Candy & Candy and the Qatari royal family, the barracks are now going to be turned into a series of 16 modernist, steel-and-glass tower blocks designed by Richard Rogers, 121 feet high. The garrison church will be demolished and a hotel installed, despite its not being on Westminster Council’s initial planning brief. One glance at the plans shows how totally out of keeping the development will be with the low-level stone, brick and slate of the rest of Chelsea and Belgravia. So this is where our two princes open the joust.

Sir John Sorrell, chairman of the Commission for Architecture and the Built Environment (Cabe), says he “applauds the strength and overarching principles of the scheme and the high quality design of the individual blocks and fully supports the planning application”. Prince Charles, by utter contrast, has “expressed a fervent desire that the scheme should reflect the stunning architecture of Wren’s hospital” and has written to the Emir of Qatar asking him to reconsider.
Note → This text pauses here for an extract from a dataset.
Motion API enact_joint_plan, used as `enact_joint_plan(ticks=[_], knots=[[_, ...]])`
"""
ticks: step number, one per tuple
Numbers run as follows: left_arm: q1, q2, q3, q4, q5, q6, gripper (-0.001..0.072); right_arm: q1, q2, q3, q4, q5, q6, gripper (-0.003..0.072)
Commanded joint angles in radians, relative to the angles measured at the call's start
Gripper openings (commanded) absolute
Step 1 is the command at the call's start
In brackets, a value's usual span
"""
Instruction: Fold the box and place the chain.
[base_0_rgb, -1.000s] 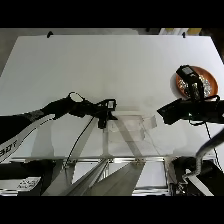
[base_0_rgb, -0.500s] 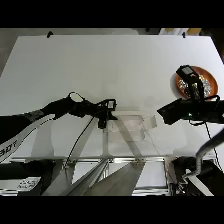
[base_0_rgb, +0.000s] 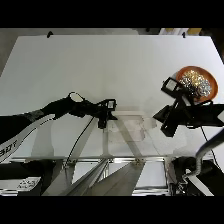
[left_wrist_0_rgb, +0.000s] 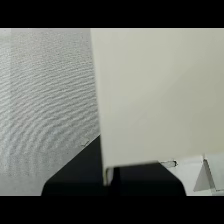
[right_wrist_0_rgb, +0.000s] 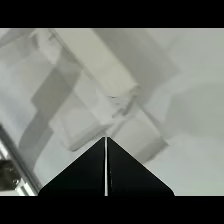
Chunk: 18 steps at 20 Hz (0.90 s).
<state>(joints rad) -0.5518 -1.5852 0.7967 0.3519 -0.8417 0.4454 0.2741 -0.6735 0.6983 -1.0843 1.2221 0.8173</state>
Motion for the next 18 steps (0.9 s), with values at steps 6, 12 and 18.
enact_joint_plan(ticks=[6,12,18], knots=[[0.000,-0.001,-0.001,0.000,0.000,0.000,0.0012,0.234,-0.098,-0.240,-0.024,-0.070,-0.426,0.0017],[0.000,-0.001,-0.001,0.000,0.000,0.000,0.0012,0.294,-0.103,-0.363,-0.069,-0.369,-0.435,0.0648],[0.000,-0.001,-0.001,0.000,0.000,0.000,0.0012,0.422,-0.104,-0.444,-0.082,-0.614,-0.530,0.0683]])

The fact that the local residents and their action group loathe the plans counts for little. The splendid Robert Taylor of Westminster Council, who likes Quinlan Terry’s attractive alternative, appears to be in a minority on his committee. The London Assembly member for the area, Kit Malthouse, has pithily denounced the scheme as “urban vandalism”, saying: “The pavilions of steel and glass would not look out of place in Frankfurt or Shanghai, but in the heart of Chelsea they are monstrous.” Yet these are mere standard-bearers in this great tournament over Chelsea’s future, between Prince Charles and Sir John Sorrell of Cabe.

Sir John is so much the prince of “design” that the word appears no fewer than 15 times in his Who’s Who entry. A long-serving former chairman for the Design Council, he either sits or has sat on more than a dozen design panels, design advisory boards, ministerial advisory groups on design, “design dimensions” (whatever they are), design “challenge groups” (ditto) and other related quangos. He has won numerous awards, medals and honorary doctorates and written books such as Joined Up Design for Schools (which prominently features the Richard Rogers Partnership). They speak of their prince in hushed tones in the hallowed halls of the world of Design – ie his club, the Groucho – because since he started practising in the Sixties, Design has become a force in the land to rival Architecture itself.

Facing this great modern potentate is Prince Charles, who for decades has been trying to argue that glass-and-steel tower blocks 121 feet high do not meet the human heart’s need for scale and beauty, and that areas such as Wren’s Chelsea have a character that will only be brutalised by Rogers’s “monstrous carbuncles”. The fact that most thinking people with common sense and a love of history completely agree with him is of absolutely no practical use in this new struggle.

Worse than Sorrell has been the architect Will Alsop, who has stated in relation to Chelsea Barracks that “we shouldn’t hark back to a classical age”, as though he and his colleagues have come up with anything recently that could possibly rival the splendour, symmetry and sheer beauty of the Royal Hospital. The reason why the Royal Institute of British Architects is constantly exhorting us never to “hark back” to the classical age – other words might be “celebrate”, “admire”, or “pay homage to” – is obvious. They know that if we do, we will soon realise that they are all pygmies beside Wren, that the Prince of Wales is right and that Rogers, Sorrell and the Candy brothers are only months away from saddling us with hideous blocks that will blight the much-loved vista of the Thames at Chelsea for many decades.

Emir of Qatar – may peace be upon you – hear our plea.